Evo-SETI SCALE to measure Life on Exoplanets
Darwinian Evolution over the last 3.5 billion years was an increase in the number of living species from 1 (RNA?) to the current 50 million. This increasing trend in time looks like being exponential, but one may not assume an exactly exponential curve since many species went extinct in the past, even in mass extinctions. Thus, the simple exponential curve must be replaced by a stochastic process having an exponential mean value. Borrowing from financial mathematics (“Black–Scholes models”), this “exponential” stochastic process is called Geometric Brownian Motion (GBM), and its probability density function (pdf) is a lognormal (not a Gaussian) (Proof: see ref. Maccone , Chapter 30, and ref. Maccone ). Lognormal also is the pdf of the statistical number of communicating ExtraTerrestrial (ET) civilizations in the Galaxy at a certain fixed time, like a snapshot: this result was found in 2008 by this author as his solution to the Statistical Drake Equation of SETI (Proof: see ref. Maccone ). Thus, the GBM of Darwinian Evolution may also be regarded as the extension in time of the Statistical Drake equation (Proof: see ref. Maccone ). But the key step ahead made by this author in his Evo-SETI (Evolution and SETI) mathematical model was to realize that LIFE also is just a b-lognormal in time: every living organism (a cell, a human, a civilization, even an ET civilization) is born at a certain time b (“birth”), grows up to a peak p (with an ascending inflexion point in between, a for adolescence), then declines from p to s (senility, i.e. descending inflexion point) and finally declines linearly and dies at a final instant d (death). In other words, the infinite tail of the b-lognormal was cut away and replaced by just a straight line between s and d, leading to simple mathematical formulae (“History Formulae”) allowing one to find this “finite b-lognormal” when the three instants b, s, and d are assigned.
Next the crucial Peak-Locus Theorem comes. It means that the GBM exponential may be regarded as the geometric locus of all the peaks of a one-parameter (i.e. the peak time p) family of b-lognormals. Since b-lognormals are pdf-s, the area under each of them always equals 1 (normalization condition) and so, going from left to right on the time axis, the b-lognormals become more and more “peaky”, and so they last less and less in time. This is precisely what happened in human history: civilizations that lasted millennia (like Ancient Greece and Rome) lasted just centuries (like the Italian Renaissance and Portuguese, Spanish, French, British and USA Empires) but they were more and more advanced in the “level of civilization”. This “level of civilization” is what physicists call ENTROPY.
Also, in refs.
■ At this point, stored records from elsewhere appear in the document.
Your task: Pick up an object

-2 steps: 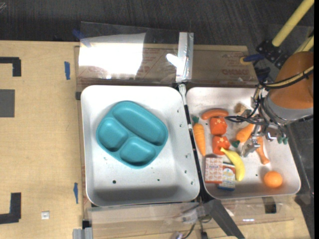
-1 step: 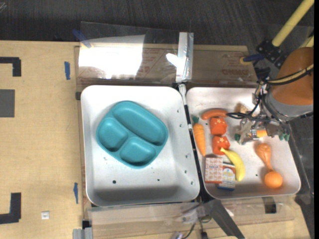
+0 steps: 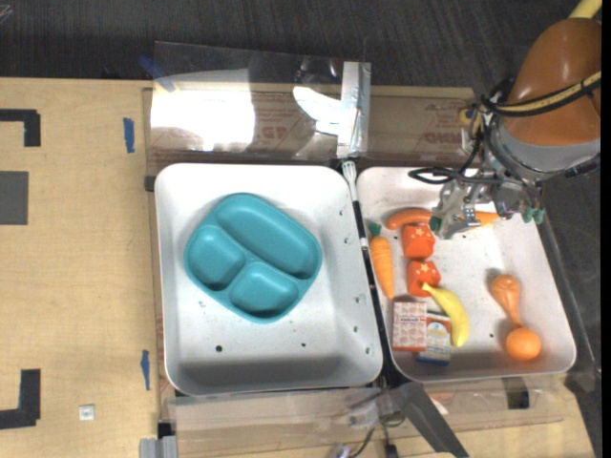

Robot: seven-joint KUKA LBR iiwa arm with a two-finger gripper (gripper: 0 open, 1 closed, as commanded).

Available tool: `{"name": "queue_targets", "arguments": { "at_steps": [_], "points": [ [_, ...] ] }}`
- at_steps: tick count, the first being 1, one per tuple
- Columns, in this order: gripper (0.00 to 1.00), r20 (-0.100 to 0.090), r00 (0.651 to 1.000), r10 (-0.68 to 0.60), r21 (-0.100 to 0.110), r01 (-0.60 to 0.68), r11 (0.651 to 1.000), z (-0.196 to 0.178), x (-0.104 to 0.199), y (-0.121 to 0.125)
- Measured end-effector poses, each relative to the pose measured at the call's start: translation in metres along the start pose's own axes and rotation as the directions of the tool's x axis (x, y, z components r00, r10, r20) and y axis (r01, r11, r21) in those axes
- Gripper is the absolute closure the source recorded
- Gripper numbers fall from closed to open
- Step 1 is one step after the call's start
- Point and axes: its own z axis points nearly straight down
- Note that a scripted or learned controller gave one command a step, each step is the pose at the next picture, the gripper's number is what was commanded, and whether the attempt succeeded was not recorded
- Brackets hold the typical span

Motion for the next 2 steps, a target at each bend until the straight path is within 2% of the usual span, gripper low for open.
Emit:
{"name": "queue_targets", "arguments": {
  "at_steps": [1, 2],
  "points": [
    [0.00, -0.012, 1.000, 0.005, 0.000, -0.005, 1.000, 0.006, 0.003, -0.003],
    [0.00, -0.008, 0.985, 0.172, 0.003, -0.172, 0.985, 0.112, 0.039, -0.009]
  ]
}}
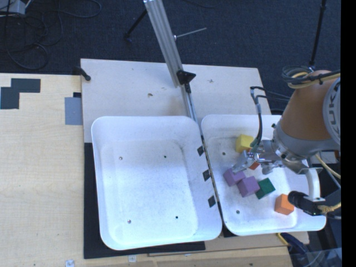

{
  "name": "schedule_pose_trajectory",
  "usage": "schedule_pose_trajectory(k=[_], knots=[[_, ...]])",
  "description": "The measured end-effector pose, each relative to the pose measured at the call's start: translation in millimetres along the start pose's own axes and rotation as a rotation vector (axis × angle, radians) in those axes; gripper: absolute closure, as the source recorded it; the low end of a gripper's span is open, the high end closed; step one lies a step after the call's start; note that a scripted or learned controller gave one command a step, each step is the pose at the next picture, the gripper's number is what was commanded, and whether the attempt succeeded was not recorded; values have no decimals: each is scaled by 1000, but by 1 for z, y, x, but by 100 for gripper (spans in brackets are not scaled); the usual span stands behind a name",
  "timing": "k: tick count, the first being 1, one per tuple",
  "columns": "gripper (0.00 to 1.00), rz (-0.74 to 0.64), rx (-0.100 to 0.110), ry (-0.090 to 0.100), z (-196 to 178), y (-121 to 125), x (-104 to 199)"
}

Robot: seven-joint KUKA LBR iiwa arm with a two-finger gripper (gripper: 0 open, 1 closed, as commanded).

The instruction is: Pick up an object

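**Gripper lowered among the blocks in the right bin**

A pale bench on a dark carpeted floor is seen from above, bearing two shallow white bins side by side, with a slanted aluminium rail (167, 40) rising behind them. The left bin (111, 149) is bare of blocks; the right bin (222, 132) holds all of the loose objects.

The arm (308, 115) is reached in from the right, and the gripper (246, 164) is set low over the cluster, just beside the nearer purple block (232, 176). Whether its fingers are spread or pressed together cannot be told, since they are small and blurred against the blocks; nothing is seen held between them.

The approach or closing step is judged to be in hand. A firm closure on one block, followed by a straight lift clear of its neighbours, would be called for next.

Counted in the right bin: two purple blocks, the second (248, 186) touching the first; one yellow block (243, 143); one green block (266, 187); one orange block (284, 204). A small orange-red piece under the gripper cannot be identified.
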State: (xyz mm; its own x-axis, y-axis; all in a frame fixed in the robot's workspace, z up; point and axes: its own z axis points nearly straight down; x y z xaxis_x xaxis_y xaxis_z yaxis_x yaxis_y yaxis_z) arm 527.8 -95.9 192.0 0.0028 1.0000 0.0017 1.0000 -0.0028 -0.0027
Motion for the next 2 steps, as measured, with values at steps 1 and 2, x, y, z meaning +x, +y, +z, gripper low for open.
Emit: schedule_pose_trajectory(k=[1,2], knots=[[0,-7,-3,-2,2,53,48],[0,-5,-6,-2,90,30,-18]])
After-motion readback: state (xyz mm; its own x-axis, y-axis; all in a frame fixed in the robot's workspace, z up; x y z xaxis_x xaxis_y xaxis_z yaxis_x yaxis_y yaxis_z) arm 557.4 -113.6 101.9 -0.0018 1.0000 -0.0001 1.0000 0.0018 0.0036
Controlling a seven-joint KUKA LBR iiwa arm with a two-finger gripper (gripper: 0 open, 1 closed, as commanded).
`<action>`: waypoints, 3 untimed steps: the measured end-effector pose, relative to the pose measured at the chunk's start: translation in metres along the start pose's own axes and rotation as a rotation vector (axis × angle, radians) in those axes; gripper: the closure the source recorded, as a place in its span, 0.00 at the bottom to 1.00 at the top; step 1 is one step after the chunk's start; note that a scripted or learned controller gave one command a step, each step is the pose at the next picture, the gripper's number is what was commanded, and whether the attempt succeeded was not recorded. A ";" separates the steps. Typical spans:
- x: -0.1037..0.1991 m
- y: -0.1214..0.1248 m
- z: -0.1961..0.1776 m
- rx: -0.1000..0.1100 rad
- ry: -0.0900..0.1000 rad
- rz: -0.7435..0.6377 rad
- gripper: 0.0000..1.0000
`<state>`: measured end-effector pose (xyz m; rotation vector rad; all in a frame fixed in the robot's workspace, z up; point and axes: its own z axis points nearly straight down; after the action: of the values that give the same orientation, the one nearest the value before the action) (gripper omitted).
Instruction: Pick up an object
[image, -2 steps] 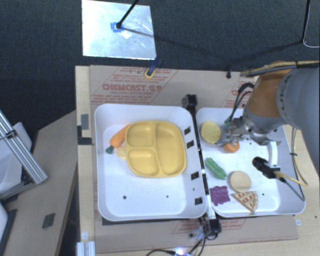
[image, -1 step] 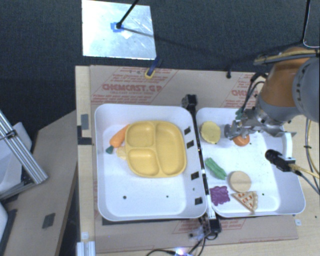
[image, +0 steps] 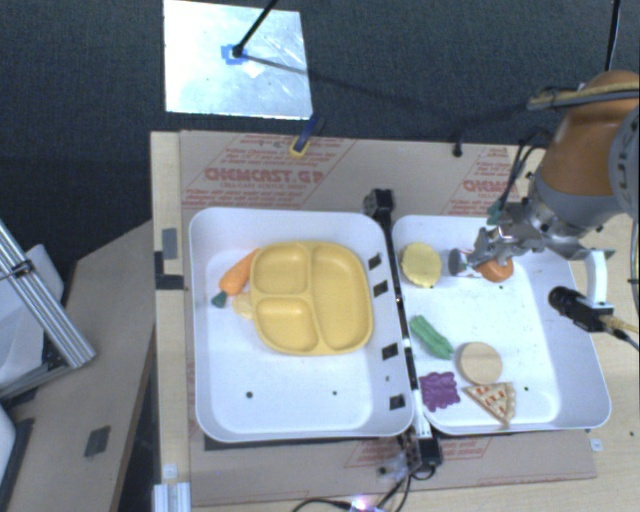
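Small orange toy sat at the back of the right bin, just under the gripper, grip hard to tell, yellow lemon close by, green pickle farther forward.

Both white bins, left and right, look like smooth moulded plastic with a soft sheen, and the yellow divided tray in the left one has the same smooth, faintly glossy plastic look. They sit on a brown cardboard sheet, matt and printed in red, laid over a pale, matt wood-like tabletop. The toy foods look like matt plastic or rubber, a shiny foil-like square lies on dark, rough carpet-like cloth, and the arm's orange band is glossy
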<state>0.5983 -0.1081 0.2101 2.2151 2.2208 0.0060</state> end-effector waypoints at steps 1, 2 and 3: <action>0.000 0.001 -0.015 0.003 0.001 -0.001 1.00; 0.042 -0.028 -0.018 0.006 0.002 -0.004 1.00; 0.074 -0.067 -0.007 0.008 0.002 -0.003 1.00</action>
<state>0.5314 -0.0347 0.2166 2.2167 2.2291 -0.0008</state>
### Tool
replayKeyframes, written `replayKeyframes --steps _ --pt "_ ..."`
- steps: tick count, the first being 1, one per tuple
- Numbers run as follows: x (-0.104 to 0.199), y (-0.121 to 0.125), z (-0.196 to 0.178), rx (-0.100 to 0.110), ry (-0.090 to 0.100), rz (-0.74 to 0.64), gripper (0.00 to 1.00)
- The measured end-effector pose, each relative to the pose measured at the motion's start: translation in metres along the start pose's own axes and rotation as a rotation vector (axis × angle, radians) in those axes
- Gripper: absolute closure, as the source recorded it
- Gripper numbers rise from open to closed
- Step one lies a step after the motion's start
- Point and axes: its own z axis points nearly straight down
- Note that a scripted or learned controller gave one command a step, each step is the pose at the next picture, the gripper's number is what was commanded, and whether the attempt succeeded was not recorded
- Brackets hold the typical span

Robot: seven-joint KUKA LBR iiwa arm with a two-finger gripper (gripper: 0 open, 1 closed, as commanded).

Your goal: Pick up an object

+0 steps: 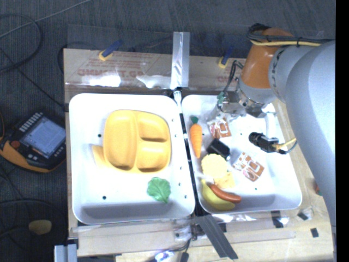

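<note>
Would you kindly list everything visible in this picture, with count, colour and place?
bins: two, white, side by side on the bench
tray: one, yellow, left bin
leaf: one, green, left bin, near edge
carrot: one, orange, right bin, by the divider
banana: one, yellow, right bin, near edge
sausage: one, red, on the banana
handheld unit: one, orange and black, floor at left
arm: one, grey with orange band, over right bin
gripper: one, above right bin's far end

Left bin (82, 146): yellow tray (136, 140), green leaf (159, 189). Right bin (283, 184): carrot (195, 138), two red-white packets (221, 129) (249, 166), black piece (218, 147), banana (215, 198) under sausage (224, 194). Pincer (232, 103) at right bin's far edge.
</note>
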Motion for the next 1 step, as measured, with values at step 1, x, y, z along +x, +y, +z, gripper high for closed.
replayKeyframes --steps 1 --pt "-0.0022 -0.0073 -0.0805 0.005 0.006 0.001 1.00"
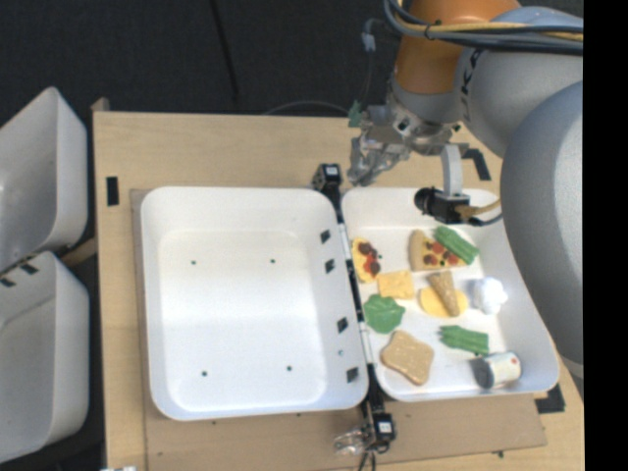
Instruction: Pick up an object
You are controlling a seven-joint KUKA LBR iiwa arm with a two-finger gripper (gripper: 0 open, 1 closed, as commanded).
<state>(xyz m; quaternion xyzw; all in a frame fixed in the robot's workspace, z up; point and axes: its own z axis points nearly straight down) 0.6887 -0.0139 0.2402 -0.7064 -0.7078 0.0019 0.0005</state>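
White plastic forms both bins; the left bin (240, 302) offers broad bare floor, while the right bin (525, 312) is crowded with toy food. The gripper (371, 165) hangs over the right bin's far left corner, just by the dividing rim; whether it is open or closed cannot be told. Nearest to it inside that bin lies a yellow piece with red spots (366, 259), with a pizza slice (432, 251), cheese square (396, 285), green leaf (383, 313) and bread slice (407, 357) nearer the bin's front.
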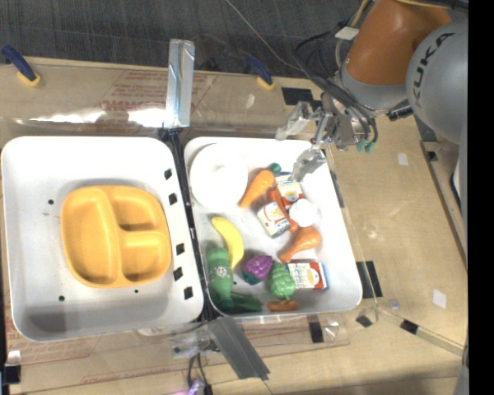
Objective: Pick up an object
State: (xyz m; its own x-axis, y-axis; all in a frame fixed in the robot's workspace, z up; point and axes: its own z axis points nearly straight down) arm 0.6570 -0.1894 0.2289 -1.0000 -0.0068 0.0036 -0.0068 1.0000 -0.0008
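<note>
Bench (395, 212): brown board top, two shallow white bins side by side

Left bin (25, 220): holds one yellow divided tray (115, 235), lying flat near the middle

Right bin (346, 245): holds a heap of toy food. Items:
- white plate (218, 179), far left corner of the bin
- carrot (257, 186), tilted, just beside the plate
- small carton (273, 217) with red and white label, touching the carrot's lower side
- white egg (305, 213), just beside that carton
- second orange carrot piece (303, 242), below the egg
- banana (229, 239), yellow, left of centre
- purple grapes (258, 266), near the banana's lower end
- green vegetable (281, 281), beside the grapes
- second carton (310, 276), red and white, near the bin's near right corner
- dark green items along the near left wall, too blurred to name

Arm (432, 52): grey with orange band, reaching in from the right

Gripper (311, 156): above the far right part of the right bin, just above the carrot and carton; whether the fingers are apart or together cannot be told, and no item is seen between them
</note>
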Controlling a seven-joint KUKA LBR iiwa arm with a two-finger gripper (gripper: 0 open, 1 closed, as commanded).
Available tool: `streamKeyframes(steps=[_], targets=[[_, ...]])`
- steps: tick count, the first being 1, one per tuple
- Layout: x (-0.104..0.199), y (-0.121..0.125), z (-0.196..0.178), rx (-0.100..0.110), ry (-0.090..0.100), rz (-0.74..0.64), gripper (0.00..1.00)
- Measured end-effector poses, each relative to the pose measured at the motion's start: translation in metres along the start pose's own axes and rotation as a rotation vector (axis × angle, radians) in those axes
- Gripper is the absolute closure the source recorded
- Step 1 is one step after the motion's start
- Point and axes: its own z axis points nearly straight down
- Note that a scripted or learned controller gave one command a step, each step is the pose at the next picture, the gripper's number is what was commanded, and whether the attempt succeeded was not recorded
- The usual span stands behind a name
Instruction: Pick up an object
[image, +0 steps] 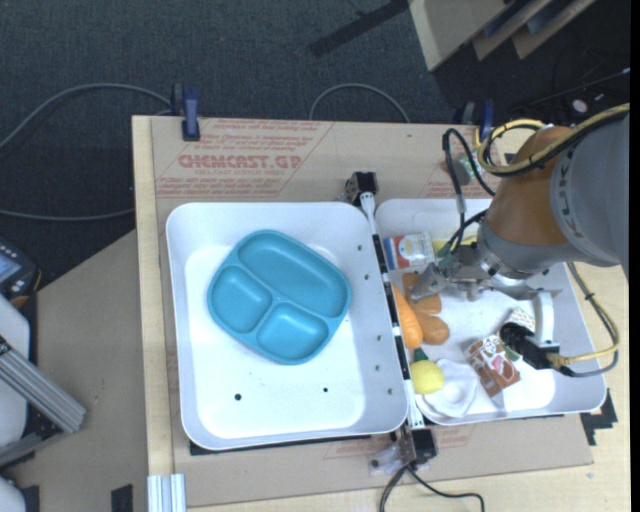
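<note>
Camera view: one look down on the bench, two white bins side by side, the arm (560, 190) coming in from the right.
Left bin (200, 400): it carries a blue divided plate (278, 295), sitting slightly far of centre and well apart from the action.
Right bin (575, 395): this is where the pickable clutter lies, which is why the arm is bent over it.
Gripper (437, 280): low over the left part of the right bin, just at the far end of the orange carrot (408, 318). How wide it stands, I cannot tell, and I see nothing held in it.
Likely target: the carrot, lying along the bin's left wall with a brownish piece (432, 325) touching its right side. My guess, from the tool's position.
Other candidates: a yellow lemon (427, 376) near the bin's near-left corner, a white cup (455, 392) just right of it, a red-brown packet (494, 362) further right, and a small carton (412, 247) on the far side.
Risk: the crowding by the wall leaves little room, so a grab could slip.
</note>
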Motion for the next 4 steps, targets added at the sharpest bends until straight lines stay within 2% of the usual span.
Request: streamKeyframes(steps=[1,2,3,4], targets=[[-0.003,-0.002,0.011,0.004,0.001,0.000,0.00],[-0.002,-0.001,-0.001,0.000,0.001,-0.001,1.00],[-0.002,-0.001,0.000,0.001,0.001,-0.001,0.00],[-0.002,-0.023,0.010,0.003,-0.001,0.000,0.00]])
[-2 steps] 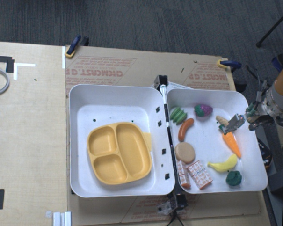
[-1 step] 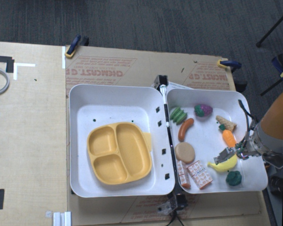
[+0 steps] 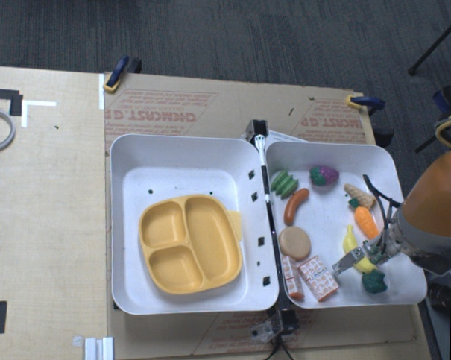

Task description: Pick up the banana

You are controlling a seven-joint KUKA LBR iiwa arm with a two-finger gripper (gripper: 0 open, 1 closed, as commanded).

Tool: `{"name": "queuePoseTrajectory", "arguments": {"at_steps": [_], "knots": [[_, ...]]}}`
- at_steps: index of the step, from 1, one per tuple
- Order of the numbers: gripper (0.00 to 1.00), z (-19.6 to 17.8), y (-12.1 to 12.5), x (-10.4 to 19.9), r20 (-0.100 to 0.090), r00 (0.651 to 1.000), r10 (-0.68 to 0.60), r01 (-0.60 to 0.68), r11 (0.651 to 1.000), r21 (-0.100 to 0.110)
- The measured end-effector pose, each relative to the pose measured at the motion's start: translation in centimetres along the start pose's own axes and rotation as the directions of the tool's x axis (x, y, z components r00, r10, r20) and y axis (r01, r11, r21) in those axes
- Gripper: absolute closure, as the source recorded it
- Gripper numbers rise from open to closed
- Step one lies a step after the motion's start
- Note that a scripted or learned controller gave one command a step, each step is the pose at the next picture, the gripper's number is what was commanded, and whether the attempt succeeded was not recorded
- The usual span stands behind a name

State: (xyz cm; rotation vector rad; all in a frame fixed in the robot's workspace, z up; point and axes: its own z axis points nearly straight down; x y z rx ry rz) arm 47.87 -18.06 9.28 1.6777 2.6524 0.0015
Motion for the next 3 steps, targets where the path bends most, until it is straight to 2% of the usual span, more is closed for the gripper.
{"name": "queuePoseTrajectory", "arguments": {"at_steps": [1,2,3], "knots": [[1.0,-1.0,0.1,-0.1,0.001,1.0,0.002,-0.002,1.0,-0.001],[1.0,-10.0,6.1,7.9,-0.001,0.999,0.054,-0.054,0.999,0.001],[1.0,-12.9,7.0,4.5,0.001,0.969,-0.247,0.247,0.969,-0.001]]}}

Maccone  and , this author proved that, for all GBMs, the (Shannon) Entropy of the b-lognormals in his Peak-Locus Theorem grows LINEARLY in time. The Molecular Clock, well known to geneticists since 50 years, shows that the DNA base-substitutions occur LINEARLY in time since they are neutral with respect to Darwinian selection. In simple words: DNA evolved by obeying the laws of quantum physics only (microscopic laws) and not by obeying assumed “Darwinian selection laws” (macroscopic laws). This is Kimura׳s neutral theory of molecular evolution. The conclusion is that the Molecular Clock and the b-lognormal Entropy are the same thing.
At last, we reach the new, original result justifying the publication of this paper. On exoplanets, molecular evolution is proceeding at about the same rate as it did proceed on Earth: rather independently of the physical conditions of the exoplanet, if the DNA had the possibility to evolve in water initially. Thus, Evo-Entropy, i.e. the (Shannon) Entropy of the generic b-lognormal of the Peak-Locus Theorem, provides the Evo-SETI SCALE to measure the evolution of life on exoplanets.